Basically, T-Mobile has gone from zero to nationwide LTE in under nine months.

  • Rowan09

    T-mobile won me over with unlimited international data and texting.

    • MacGuru17

      Exactly. No more having to remove my SIM when I visit Canada so I don’t get eaten alive by AT&T.

      • Jack Wong

        Same as Verizon, Sprint, not just At&t.

    • Jack Wong

      I have that for my iPad air also, did not work in China, did not work in Taiwan, did not work in Hong Kong and these are the country included.

      • Rowan09

        Wow that suck.

      • Jack Wong

        Everyone should know how small is Hong Kong compare with any other country…

        The Tmobile rep. told me they can’t guarantee the coverage… and I was in the main city in Hong Kong.

        I was not able to get it activate easy also… because Tmobile send the password to the new user via SMS… do we get SMS on tablet?! No… spent hours on phone with them for just this simple activation process…
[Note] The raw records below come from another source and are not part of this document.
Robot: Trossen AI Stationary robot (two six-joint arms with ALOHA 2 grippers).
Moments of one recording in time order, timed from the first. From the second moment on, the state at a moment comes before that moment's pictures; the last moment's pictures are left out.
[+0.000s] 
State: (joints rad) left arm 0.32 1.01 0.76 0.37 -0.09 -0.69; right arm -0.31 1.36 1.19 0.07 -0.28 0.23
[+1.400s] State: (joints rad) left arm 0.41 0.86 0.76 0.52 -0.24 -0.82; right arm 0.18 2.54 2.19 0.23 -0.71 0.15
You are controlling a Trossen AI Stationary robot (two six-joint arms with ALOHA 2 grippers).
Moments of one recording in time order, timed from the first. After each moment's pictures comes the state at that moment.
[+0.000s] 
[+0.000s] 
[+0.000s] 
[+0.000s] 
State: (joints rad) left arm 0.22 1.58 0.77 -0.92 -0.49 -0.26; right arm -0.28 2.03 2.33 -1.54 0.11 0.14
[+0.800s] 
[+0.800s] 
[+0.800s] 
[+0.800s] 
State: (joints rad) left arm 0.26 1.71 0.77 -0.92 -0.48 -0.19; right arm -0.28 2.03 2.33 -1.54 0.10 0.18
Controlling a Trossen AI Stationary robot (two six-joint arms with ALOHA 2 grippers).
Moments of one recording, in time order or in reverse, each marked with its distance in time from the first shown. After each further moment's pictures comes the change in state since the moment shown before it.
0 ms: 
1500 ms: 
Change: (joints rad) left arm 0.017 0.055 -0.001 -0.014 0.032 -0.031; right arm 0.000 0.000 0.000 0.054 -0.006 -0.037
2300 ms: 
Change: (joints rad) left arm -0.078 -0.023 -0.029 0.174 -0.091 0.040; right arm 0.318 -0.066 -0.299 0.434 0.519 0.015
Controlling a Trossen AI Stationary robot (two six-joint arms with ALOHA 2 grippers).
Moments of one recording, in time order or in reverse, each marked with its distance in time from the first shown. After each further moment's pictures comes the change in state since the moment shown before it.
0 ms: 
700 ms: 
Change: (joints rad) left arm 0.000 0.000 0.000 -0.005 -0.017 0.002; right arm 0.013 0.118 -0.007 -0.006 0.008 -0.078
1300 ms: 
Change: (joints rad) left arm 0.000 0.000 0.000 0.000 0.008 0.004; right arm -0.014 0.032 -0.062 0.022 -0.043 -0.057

        Anyway, no free lunch.

  • Jimmy Velletta

    That is a great idea. I switched to T-Mobile months ago and the LTE is faster than Verizon’s in my area. Cheaper bill, JUMP, I don’t know why people wouldn’t switch.

    • chris125

      Lack of coverage where they live maybe?

  • Jared

    The prospect of Sprint acquiring them is a BIG turn off for me. I had Speint very briefly and didn’t even stick it out with my contract. My phone was always in roaming, no one I knew was using Sprint. The fact they they don’t support simultaneous voice and data was also a factor in ending the contract. I really hope the Feds don’t approve such an acquisition.

    • Jerry

      yeah that is turning me off too but if this guy stays as the head then we’ll have a bright future. But sprint 100% sucks and I’m in NYC.

  • 空白

    T-Mobile is dumping on people. Lol I’d be scared of something like this though. That’s a lot of money floating around.

  • Rodney Coleman

    I switched from tmobile to VZW

    Best move ever lol

    Can travel texas and have data all the time. Tmobile is doing desperate attempts. But when u mix sprint service with tmobile it won’t be anything good. Glad I left

  • Eikast

    I’m glad that tmobile is doing all this. I would never switch from Verizon with truly unlimited data but I appreciate the pressure that they apply to other carriers .

    • Rowan09

      Verizon has great coverage but the prices are too high.